Это последний страх, который мне удастся ему внушить; дальше явно не светит. Я откинулся на спинку. Атмосфера, к моей радости, сгущалась.
Вы, наверно, теряетесь в догадках, как я покинул Нью-Йорк. Я тоже, в некотором смысле, теряюсь. Вы, наверно, ломаете голову, кто купил мне билет. Мартина? Нет. Увы, нет, не Мартина.

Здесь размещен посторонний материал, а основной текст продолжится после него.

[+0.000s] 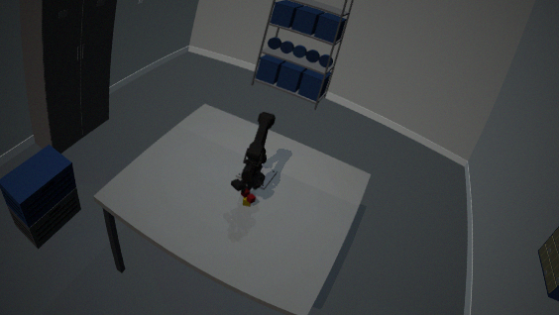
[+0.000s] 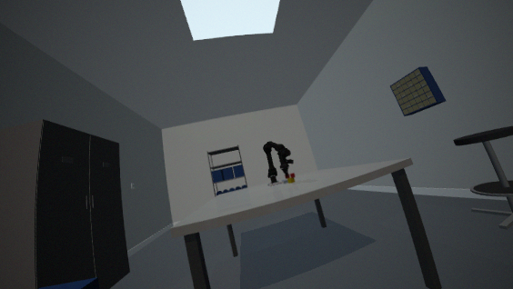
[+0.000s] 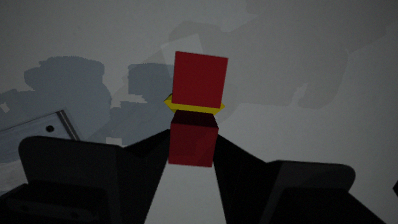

«Эртрак» без затей выгрузил нас в здании аэровокзала в полпервого ночи. Имела место картина маслом (кисти неизвестного художника двадцатого века — без вариантов, двадцатого): всепланетная паника, фоторепортеры, люди с папками и бэджами, истошное горе беженцев. Позаботилась ли народная авиалиния о других билетах для своего народа? Хрена лысого. В качестве компенсации нам выдали талоны на лимонад и карточки на пончики. В любом случае я был уже готов хлопнуться с копыт долой, как вдруг увидел — кого бы вы думали? Беспорядочное мельтешение разрезал человек и атомоход Биг-Бруно, в кильватер за ним пристроился Хоррис Толчок. Вот и славно. Берите меня, подумал я, сдаюсь. Но я опять сорвался в бега, увиливая от Бруно, Хорриса, полиции денег, увиливая от всей Америки... На ночь я затихарился в сортире павильона «Пак-эр». Каждые несколько секунд я слабо икал и ждал очередной подлянки от своего зуба. Там был автомат, торгующий аспирином, прямо в туалете. Но у меня не было монет. Ни единой. Если бы я мог покончить с собой тогда ночью, то обязательно покончил бы. Но самоубийство, как и аспирин, как и все остальное, стоит денег, а денег у меня не было. Накладная штука самоубийство, если вы, конечно, не настоящий герой. Я пробовал глотать мартинины таблетки. Желудок отказывался их удерживать. И ни капли бухла, чтобы запить. Часам к пяти утра я достиг точки, когда стал искренне сострадать бедному зубу, который, в конце концов, испытывал смертные муки, погибал во цвете лет насильственной смертью от своей руки.